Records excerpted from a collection
------------
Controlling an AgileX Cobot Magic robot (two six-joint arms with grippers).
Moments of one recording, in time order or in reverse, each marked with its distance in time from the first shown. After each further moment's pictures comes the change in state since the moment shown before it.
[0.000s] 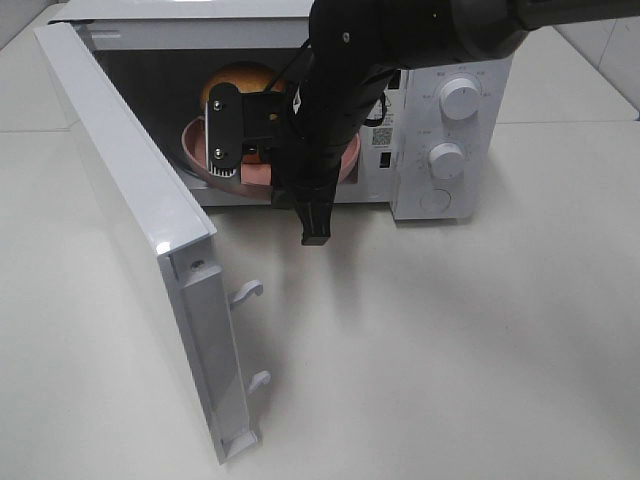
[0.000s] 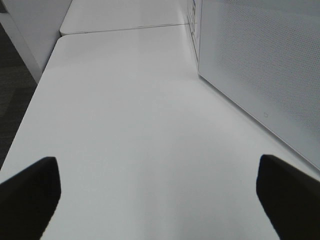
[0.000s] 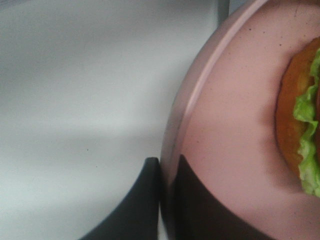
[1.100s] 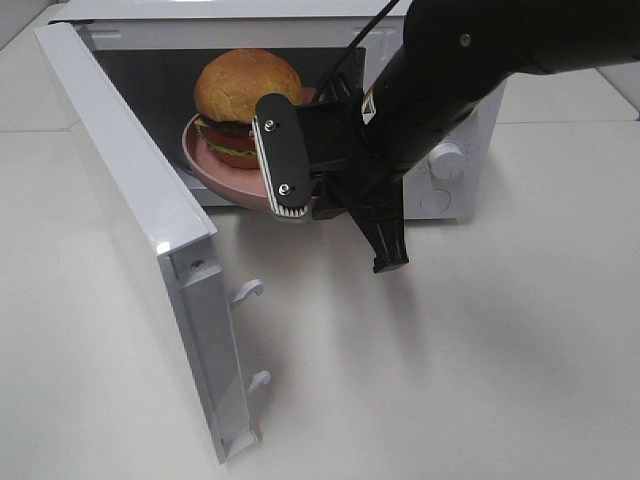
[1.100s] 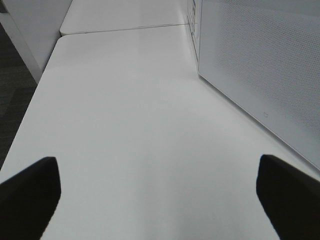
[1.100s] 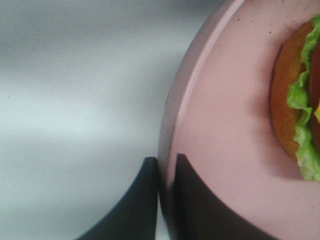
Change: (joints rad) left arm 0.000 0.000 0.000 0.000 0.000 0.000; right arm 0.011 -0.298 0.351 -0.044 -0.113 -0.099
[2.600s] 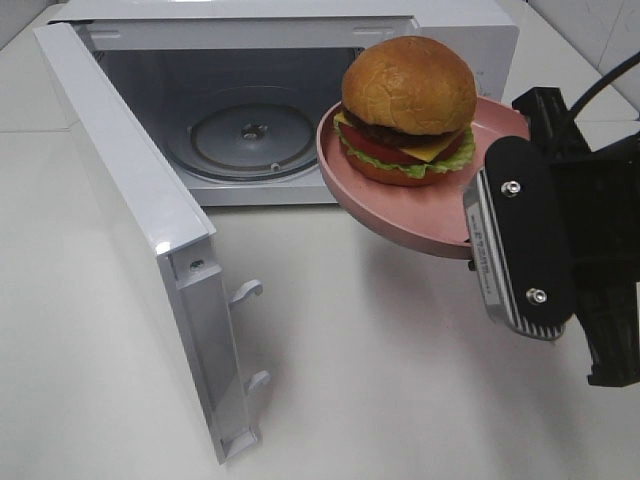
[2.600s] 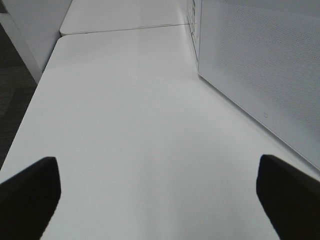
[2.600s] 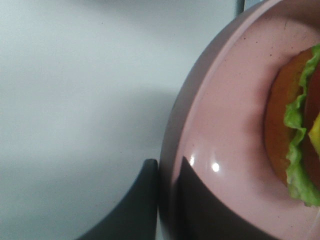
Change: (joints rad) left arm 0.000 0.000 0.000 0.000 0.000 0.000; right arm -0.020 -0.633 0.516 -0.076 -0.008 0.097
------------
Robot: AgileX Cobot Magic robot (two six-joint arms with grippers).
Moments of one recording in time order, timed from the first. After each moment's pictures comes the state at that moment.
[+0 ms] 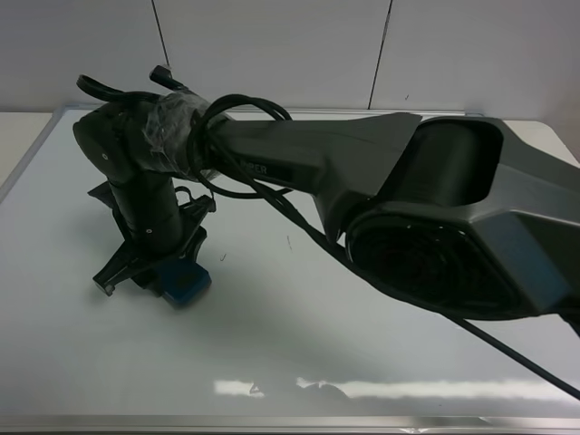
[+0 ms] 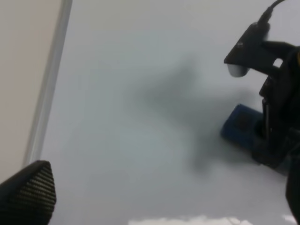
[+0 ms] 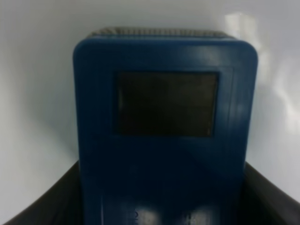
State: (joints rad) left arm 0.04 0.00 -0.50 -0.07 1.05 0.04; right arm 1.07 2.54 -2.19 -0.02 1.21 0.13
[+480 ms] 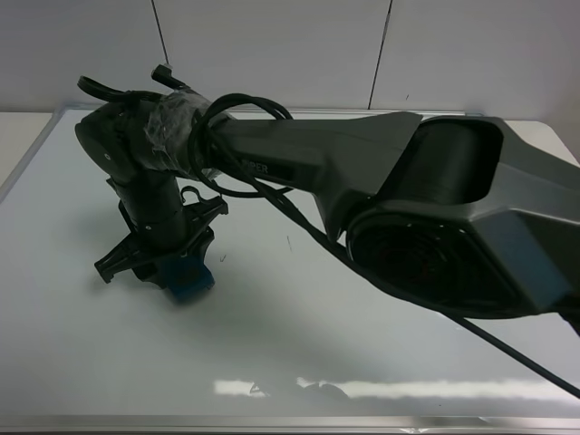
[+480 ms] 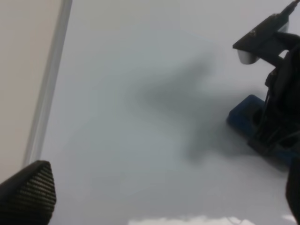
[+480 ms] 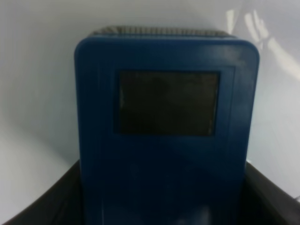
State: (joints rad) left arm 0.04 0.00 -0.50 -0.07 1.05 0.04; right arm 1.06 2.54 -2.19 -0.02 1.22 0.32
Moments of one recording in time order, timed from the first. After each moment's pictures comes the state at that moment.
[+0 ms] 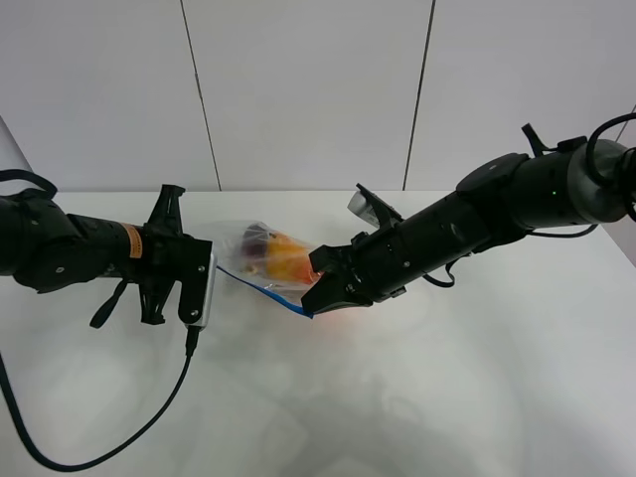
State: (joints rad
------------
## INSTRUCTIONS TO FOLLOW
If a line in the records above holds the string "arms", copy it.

## EXPECTED ANSWER
Controlling an AgileX Cobot Magic robot (two six-joint arms with grippers).
Robot: AgileX Cobot Magic robot (two six-joint arms with grippers).

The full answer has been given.